H(x,y,z) = \sqrt{ \Big( x + y + z \Big) \Big( x + y - z \Big) \Big( z + x - y \Big) \Big( y + z - x \Big) }

It is clear that

\begin{array}{rcl}  H(x,y,z) & = & \sqrt{ \Big( x + y + z \Big) \Big( x + y - z \Big) \Big( z + x - y \Big) \Big( y + z - x \Big) }\\  & = & \sqrt{ \Big( [x + y] + z \Big) \Big( [x + y] - z \Big) \Big( z + [x - y] \Big) \Big( z - [x - y] \Big) }\\  & = & \sqrt{ \Big( [x + y]^2 - z^2 \Big) \Big( z^2 - [x - y]^2 \Big) }\\  & = & \sqrt{ \Big( 2 x y + \left[ x^2 + y^2 - z^2 \right] \Big) \Big( 2 x y - \left[ x^2 + y^2 - z^2 \right] \Big) }\\  & = & \sqrt{ \Big( 4 x^2 y^2 - \left[ x^2 + y^2 - z^2 \right]^2 \Big) }\\  & = & \sqrt{ \Big( 2 x^2 y^2 + 2 y^2 z^2 + 2 z^2 x^2 - \left[ x^4 + y^4 + z^4 \right] \Big) }\\  & = & \sqrt{ \Big( \left[ x^2 + y^2 + z^2 \right]^2 - 2 \left[ x^4 + y^4 + z^4 \right] \Big) }\\  \end{array}

The function H(x,y,z) is named after Hero of Alexandria – as the Heron’s ‘surface’ of a triangle is given by \frac{1}{4} H(x,y,z). Note that we have not defined a concept like ‘surface’ – but that ‘form’ of ‘surface’ is embedded in the function H(x,y,z) and is due to properties of distance.

Every trinodal satisfies

H(x,y,z) \ge 0

that I shall call the trinodal inequality.

The linear trinodal

As we deal with inequalities in the form \cdots \ge 0 there is a special case associate with the equality \cdots = 0.

I shall call a trinodal linear IF H(x,y,z) = 0. A linear trinodal has the property that H(x,y,z) = 0. Note that this is just a definition.
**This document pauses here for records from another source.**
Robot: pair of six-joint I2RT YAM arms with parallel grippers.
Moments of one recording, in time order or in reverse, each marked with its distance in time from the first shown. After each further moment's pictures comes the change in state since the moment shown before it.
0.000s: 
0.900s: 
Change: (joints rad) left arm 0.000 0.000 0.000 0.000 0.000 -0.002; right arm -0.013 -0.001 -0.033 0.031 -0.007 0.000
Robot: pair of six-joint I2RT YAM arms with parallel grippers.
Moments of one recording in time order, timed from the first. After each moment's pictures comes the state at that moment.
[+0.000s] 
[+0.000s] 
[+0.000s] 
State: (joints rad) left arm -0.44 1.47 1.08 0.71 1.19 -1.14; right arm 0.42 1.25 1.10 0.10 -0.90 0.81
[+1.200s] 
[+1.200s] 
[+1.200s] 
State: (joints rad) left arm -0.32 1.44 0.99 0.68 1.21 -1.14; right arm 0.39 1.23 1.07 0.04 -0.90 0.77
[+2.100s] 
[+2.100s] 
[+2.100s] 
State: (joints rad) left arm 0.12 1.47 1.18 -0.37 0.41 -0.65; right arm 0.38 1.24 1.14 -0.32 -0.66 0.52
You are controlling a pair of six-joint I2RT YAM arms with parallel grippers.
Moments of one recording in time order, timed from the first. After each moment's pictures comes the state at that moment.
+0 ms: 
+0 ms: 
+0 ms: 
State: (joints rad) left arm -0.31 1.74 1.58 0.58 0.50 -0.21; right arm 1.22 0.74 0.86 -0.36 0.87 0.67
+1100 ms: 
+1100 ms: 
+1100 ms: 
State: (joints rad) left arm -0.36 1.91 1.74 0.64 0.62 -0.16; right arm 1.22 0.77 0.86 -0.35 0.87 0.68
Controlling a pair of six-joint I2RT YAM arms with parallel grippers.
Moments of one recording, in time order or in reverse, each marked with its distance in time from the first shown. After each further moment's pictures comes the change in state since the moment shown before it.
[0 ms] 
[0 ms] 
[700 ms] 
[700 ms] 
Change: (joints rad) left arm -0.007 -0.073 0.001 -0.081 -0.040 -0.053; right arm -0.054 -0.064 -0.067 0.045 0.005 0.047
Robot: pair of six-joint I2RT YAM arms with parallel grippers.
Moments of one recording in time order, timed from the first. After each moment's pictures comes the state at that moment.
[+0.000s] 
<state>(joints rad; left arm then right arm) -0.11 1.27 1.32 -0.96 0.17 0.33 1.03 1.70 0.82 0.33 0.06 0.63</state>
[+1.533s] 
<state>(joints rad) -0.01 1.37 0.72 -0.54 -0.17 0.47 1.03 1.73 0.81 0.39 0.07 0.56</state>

Going back to the definition of H(x,y,z) we find for a linear trinodal:

H(x,y,z) = 0 \Longrightarrow x = y + z \vee y = z + x \vee z = x + y \vee x = y = z = 0

And this is what we basically have for a line as we use it normal – but now we have it defined from the distance inequality.

The link with normal geometry is that the surface of a line (or a point) is zero and therefore H(x,y,z) = 0.

So-far this post – I hope you liked it!